図5-23 (a)DNAの中性子準弾性散乱スペクトル(b)スペクトルの幅
拡大図(240KB)

図5-23 (a)DNAの中性子準弾性散乱スペクトル(b)スペクトルの幅

(a)中性子準弾性散乱スペクトルは、エネルギー変化が0の弾性散乱に対して対称的に広がったシグナルをしています。(b)スペクトルの幅の解析から、分子の柔らかさが分かります。

 


生命の設計図であるゲノム(DNA配列)が多くの生物種で明らかにされ、ゲノムから生命機能を解析・予測する研究基盤が整ってきました。しかし、遺伝子発現の過程で形成されるタンパク質とDNAの複合体の立体構造からは、アミノ酸と塩基の相互作用には必ずしも明確な配列の対応関係が見られず、このことがゲノムから機能を予測することを困難にしていました。最近の研究では、“直接認識”と呼ばれるタンパク質とDNAの直接的な相互作用だけでなく、“間接認識”と呼ばれる、DNAの配列依存的な構造の変形のしやすさ(図5-22)が、ゲノムにコードされている情報として重要であることが分かってきました。“間接認識”では、配列依存的なDNA構造の揺らぎを解析することが重要であることから、DNAの運動を直接的に観測できる実験的手法で実証することが求められていました。分子構造の熱揺らぎを測定できる中性子準弾性散乱は、このような目的に最適です。

本研究では、これまで行われてきた系統的なコンピュータシミュレーション計算結果の解析で、最も硬いと予測されている5’CGCGAATTCGCG3’と最も柔らかいと予測されている5’CGCGTTAACGCG3’の2種類のDNA配列を研究対象とし、J-PARCの物質・生命科学実験施設(MLF)のAMATERAS装置を用いてDNA分子の中性子準弾性散乱実験を実施しました。
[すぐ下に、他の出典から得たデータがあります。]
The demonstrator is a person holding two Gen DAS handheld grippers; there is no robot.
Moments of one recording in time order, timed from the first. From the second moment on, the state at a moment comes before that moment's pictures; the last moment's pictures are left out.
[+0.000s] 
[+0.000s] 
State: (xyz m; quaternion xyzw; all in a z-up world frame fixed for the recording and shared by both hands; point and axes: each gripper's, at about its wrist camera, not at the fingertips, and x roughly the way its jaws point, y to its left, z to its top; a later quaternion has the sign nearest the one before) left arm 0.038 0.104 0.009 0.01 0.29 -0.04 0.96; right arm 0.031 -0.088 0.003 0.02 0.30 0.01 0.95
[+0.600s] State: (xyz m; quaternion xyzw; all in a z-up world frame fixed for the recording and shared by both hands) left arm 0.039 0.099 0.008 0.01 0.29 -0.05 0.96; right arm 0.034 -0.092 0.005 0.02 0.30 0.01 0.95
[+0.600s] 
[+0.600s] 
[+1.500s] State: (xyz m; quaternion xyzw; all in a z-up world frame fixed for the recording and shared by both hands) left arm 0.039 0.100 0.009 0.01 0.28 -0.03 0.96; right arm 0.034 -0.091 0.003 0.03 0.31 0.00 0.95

その結果、精度の良いDNAの中性子準弾性散乱スペクトルを取得できました(図5-23)。そして、中性子準弾性散乱実験データを詳細に解析した結果、DNA構造の運動性の指標となるスペクトルの幅はAATTよりもTTAAの方が広いことが分かり、DNAの分子構造の柔らかさの違いを観測できました。この結果は、シミュレーション計算による予測を実証するもので、これまでシミュレーションや結晶構造の統計的な解析から提唱されてきた、DNAの認識機構におけるDNA構造の変形しやすさという間接的な相互作用の重要性を裏付ける実験結果です。今回は二つのDNA配列について比較しましたが、今後、様々な配列について系統的に調べていくことで、例えば新たなDNA結合タンパク質の分子設計などが可能になってくると期待できます。
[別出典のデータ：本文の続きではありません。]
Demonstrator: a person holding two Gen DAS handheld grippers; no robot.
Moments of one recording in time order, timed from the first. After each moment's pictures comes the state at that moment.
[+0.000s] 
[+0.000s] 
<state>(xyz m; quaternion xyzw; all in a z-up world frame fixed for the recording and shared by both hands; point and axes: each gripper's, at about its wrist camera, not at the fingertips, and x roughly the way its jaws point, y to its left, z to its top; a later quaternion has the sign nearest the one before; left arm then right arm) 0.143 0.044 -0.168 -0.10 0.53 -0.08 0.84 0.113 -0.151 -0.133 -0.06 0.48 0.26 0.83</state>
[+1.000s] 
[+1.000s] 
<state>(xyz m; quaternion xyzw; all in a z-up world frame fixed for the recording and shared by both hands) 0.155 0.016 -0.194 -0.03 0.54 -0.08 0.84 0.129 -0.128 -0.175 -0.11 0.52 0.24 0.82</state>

本成果は、DNA配列には塩基の情報だけではなく、曲がりやすさという情報も含んでいることを実証したものです。今回明らかにしたDNAの構造特性の情報は、遺伝子のオン,オフを制御する仕組みの解明に貢献するだけでなく、特定の遺伝子を発現させたり、細胞分化を誘導させたりするような遺伝子治療や再生医療を実現するための基礎になると期待されます。今後もJ-PARC/MLFでの中性子実験によって、DNAやタンパク質など生命活動の根幹として働いている分子の機能発現の仕組みが明らかになってくると期待されます。

本研究は、文部科学省科学研究費補助金(No.18031042)「中性子散乱実験と分子動力学計算による蛋白質−DNA認識機構における水の挙動解析」の成果の一部です。